Синтия наряжала елку и украдкой плакала. Был канун Рождества, и она наконец осталась одна. Девочки готовили на кухне закуски. Двое сыновей Клэя — Алекс и Лэнс — в задней комнате смотрели телевизор и попутно заворачивали подарки. Клэй, проходив по магазинам пять часов, прилег в спальне отдохнуть. Он вернулся домой с сияющим видом, притащив в каждой руке по три пакета, набитых красиво упакованными коробками и коробочками. Расцеловавшись со всеми по очереди и каждому пожелав «Веселого Р-р-рож-дества!» на манер Санта-Клауса, который приветствует покупателей в магазине, он объявил, что обожает Рождество, что это самый веселый день в году и для полного счастья не хватает только снега.
Миссис Мур, которая приехала провести с ними праздник, была немало обескуражена всем этим шумом и гамом и еще присутствием волевого мужского начала в квартире дочери. Приготовив салат и поставив в духовку пироги с мясом, она ушла в отведенную ей комнату для гостей и принялась выпускать подол платья, купленного лет двадцать назад.
Синтия взяла в руки елочную игрушку (она смастерила ее примерно тогда же, когда мать купила себе это платье) — ярко-розовый атлас, искусно расшитый блестками и бисером под жемчуг. Ей вспомнились тихие рождественские праздники, которые они с Джоном Роджаком столько лет проводили вместе. Она бросила игрушку на пол, но той ничего не сделалось. Тогда она наступила на нее ногой и давила, давила каблуком, пока пластмассовые жемчужины не раскрошились в пыль.
На глаза снова навернулись слезы — как всегда под Рождество, ужасно хотелось плакать. Каждый год, едва наступал декабрь, все повторялось заново: ей начинало казаться, что она никогда не сумеет оправдать ожиданий своих близких, что она недостаточно их любит и от них тоже не получает должной отдачи, а тут еще это вымученное веселье, в котором хочешь не хочешь — обязан принимать участие, и в результате — глухое раздражение и протест (и все это на фоне ужасающей статистики самоубийств — традиционный декабрьский скачок). Как всегда, она изо всех сил старалась побороть эти настроения — как всегда, безуспешно. Сейчас, находясь в своем новом доме, она снова делала еще одну отчаянную попытку — заставляла себя любоваться елкой, которую купила накануне в цветочной лавке на Лексингтон-авеню, когда над городом навис густой туман. В Велфорде за самое распрекрасное деревце она заплатила бы
Продавец знал свое дело. Может быть, она возьмет заодно и веточки пойнсеттии и веночки, предложил он. И остролист, и омелу, чтобы украсить комнату?
— Давайте все, — согласилась она. — Украшать так украшать! В коридоре повешу.
И они оба рассмеялись.
С приближением Рождества город становился все более непереносимым. Лица у прохожих на Мэдисон-авеню приобрели выражение суровой озабоченности, за которой она ясно видела так хорошо ей знакомое нежелание всенепременно радоваться, веселиться и принимать фальшивые поздравления только потому, что так заведено. Почтовые ящики на улицах были переполнены. Хиппи, ставшие на это время почтальонами, волочили за собой огромные мешки с рождественскими открытками — будто трупы оттаскивали. Это же надо, сколько на свете охотников пожелать друг другу всего наилучшего, заверить в неизменной симпатии — еще бы, вон и денег на марку не пожалели!..
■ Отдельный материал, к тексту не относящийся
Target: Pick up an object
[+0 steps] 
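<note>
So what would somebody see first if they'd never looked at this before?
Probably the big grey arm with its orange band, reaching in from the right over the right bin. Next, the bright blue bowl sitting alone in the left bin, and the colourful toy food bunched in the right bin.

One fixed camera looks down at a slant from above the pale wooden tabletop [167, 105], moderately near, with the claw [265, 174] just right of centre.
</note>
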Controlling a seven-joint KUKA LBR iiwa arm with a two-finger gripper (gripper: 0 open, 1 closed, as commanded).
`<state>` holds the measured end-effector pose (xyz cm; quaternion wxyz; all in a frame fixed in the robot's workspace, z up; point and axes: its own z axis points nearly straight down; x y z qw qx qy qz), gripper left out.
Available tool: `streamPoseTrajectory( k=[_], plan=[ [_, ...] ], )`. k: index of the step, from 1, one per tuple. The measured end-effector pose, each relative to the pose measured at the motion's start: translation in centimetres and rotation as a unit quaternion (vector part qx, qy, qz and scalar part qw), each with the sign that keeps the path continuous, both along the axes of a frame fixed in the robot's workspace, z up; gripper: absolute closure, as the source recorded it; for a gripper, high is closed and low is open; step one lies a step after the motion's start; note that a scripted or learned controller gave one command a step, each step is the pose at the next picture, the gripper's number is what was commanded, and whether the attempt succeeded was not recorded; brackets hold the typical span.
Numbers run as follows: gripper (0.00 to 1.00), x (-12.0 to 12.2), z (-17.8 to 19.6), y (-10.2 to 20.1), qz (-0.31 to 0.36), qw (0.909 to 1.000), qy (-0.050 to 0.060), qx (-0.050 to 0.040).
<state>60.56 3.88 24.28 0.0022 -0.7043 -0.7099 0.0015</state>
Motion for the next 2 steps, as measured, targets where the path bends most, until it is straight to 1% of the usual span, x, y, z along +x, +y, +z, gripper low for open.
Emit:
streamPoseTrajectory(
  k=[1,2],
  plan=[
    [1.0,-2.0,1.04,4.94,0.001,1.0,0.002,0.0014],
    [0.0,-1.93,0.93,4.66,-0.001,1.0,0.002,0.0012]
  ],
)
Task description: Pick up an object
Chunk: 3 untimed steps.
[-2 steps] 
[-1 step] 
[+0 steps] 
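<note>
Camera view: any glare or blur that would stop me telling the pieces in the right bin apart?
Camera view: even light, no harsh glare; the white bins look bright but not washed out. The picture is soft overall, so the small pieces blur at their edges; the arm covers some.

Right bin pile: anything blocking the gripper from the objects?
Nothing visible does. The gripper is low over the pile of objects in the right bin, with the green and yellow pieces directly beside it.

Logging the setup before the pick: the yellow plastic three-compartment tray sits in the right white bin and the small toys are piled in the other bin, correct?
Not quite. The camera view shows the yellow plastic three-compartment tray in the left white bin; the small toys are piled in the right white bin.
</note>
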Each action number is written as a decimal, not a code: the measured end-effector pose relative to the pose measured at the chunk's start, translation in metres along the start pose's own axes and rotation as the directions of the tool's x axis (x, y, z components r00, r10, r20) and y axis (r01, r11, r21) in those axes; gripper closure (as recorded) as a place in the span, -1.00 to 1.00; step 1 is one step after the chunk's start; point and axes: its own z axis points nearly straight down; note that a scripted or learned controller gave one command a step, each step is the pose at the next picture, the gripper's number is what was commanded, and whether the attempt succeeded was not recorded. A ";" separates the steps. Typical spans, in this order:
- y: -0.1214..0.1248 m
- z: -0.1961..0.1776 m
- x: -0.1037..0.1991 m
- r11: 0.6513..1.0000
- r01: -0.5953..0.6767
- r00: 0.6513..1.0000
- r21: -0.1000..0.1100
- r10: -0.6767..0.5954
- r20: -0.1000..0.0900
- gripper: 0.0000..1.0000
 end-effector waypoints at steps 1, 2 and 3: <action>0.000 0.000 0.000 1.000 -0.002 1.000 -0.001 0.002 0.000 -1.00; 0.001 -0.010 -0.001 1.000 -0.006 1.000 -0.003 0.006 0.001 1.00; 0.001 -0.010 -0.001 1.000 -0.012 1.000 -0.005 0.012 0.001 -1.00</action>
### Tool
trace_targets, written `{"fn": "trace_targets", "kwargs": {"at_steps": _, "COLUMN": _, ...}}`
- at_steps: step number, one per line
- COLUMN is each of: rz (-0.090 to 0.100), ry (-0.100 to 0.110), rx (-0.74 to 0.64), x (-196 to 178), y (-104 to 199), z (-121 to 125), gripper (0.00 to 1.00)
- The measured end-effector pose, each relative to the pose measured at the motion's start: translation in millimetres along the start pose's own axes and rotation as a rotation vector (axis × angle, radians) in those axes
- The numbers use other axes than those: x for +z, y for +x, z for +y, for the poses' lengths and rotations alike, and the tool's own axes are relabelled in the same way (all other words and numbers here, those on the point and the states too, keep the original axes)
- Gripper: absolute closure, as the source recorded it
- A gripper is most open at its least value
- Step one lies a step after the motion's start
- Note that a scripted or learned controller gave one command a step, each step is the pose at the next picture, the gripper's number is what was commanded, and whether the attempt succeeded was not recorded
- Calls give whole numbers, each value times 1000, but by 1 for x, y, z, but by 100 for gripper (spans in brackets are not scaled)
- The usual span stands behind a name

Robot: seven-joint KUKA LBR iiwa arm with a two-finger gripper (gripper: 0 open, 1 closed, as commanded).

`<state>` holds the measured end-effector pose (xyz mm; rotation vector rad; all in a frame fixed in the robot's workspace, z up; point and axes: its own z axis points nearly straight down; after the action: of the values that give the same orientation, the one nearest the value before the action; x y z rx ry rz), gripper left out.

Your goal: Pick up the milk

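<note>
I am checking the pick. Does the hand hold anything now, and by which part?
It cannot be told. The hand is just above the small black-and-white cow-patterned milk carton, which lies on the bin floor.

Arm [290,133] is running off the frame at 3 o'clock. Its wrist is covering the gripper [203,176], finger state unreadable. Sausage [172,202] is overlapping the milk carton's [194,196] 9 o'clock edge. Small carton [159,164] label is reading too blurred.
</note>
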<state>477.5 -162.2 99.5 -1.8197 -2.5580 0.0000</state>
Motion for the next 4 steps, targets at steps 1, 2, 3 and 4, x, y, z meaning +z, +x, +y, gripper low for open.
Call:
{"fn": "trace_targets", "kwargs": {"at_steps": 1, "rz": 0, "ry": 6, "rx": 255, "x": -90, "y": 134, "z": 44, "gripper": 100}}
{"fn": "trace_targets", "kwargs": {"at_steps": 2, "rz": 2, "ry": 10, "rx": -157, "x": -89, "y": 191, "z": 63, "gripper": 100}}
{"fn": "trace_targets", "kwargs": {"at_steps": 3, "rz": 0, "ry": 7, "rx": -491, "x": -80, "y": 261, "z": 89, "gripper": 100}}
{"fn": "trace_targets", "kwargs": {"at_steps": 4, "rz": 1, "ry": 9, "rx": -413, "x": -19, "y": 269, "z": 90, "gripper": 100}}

Искать подарок Клэю она отправилась в центр. Может, в магазине Марка Кросса найдется что-нибудь подходящее. Хотя она ни разу там не была, знала, что магазин этот из дорогих, и ей впервые в жизни было проще потратиться, чем ломать себе голову.
Пятая авеню ошеломляла суетой и светом. Вся проезжая часть была забита машинами, автобусами, которые стояли с незаглушенными моторами, отравляя мокрый воздух выхлопными газами, полицейские ожесточенно свистели, подгоняя застывшее движение, но толпы покупателей были сильнее машин. Они устремлялись вперед и скапливались на перекрестках. Синтия слилась с толпой и попыталась настроиться на праздничный лад, откликнуться на призывы красноносых розовощеких Санта-Клаусов и других персонажей, которые улыбаются вам со всех рождественских реклам.
Запретив себе думать, она села на диван, единственный предмет обстановки гостиной, если не считать уродливого кофейного столика с верхом из дымчатого стекла. Она уже решила, что при первой же возможности заменит и то, и другое на что-нибудь более приличное.
Она критически посмотрела на елку. Игрушки были уже развешены, но еще одна нитка бус — белые и красные деревянные шарики, которые дочери по детской привычке называли «ягодки», — не помешала бы. Правда, бусы и так висели на елке в шесть рядов, но ей показалось что слева внизу как-то голо.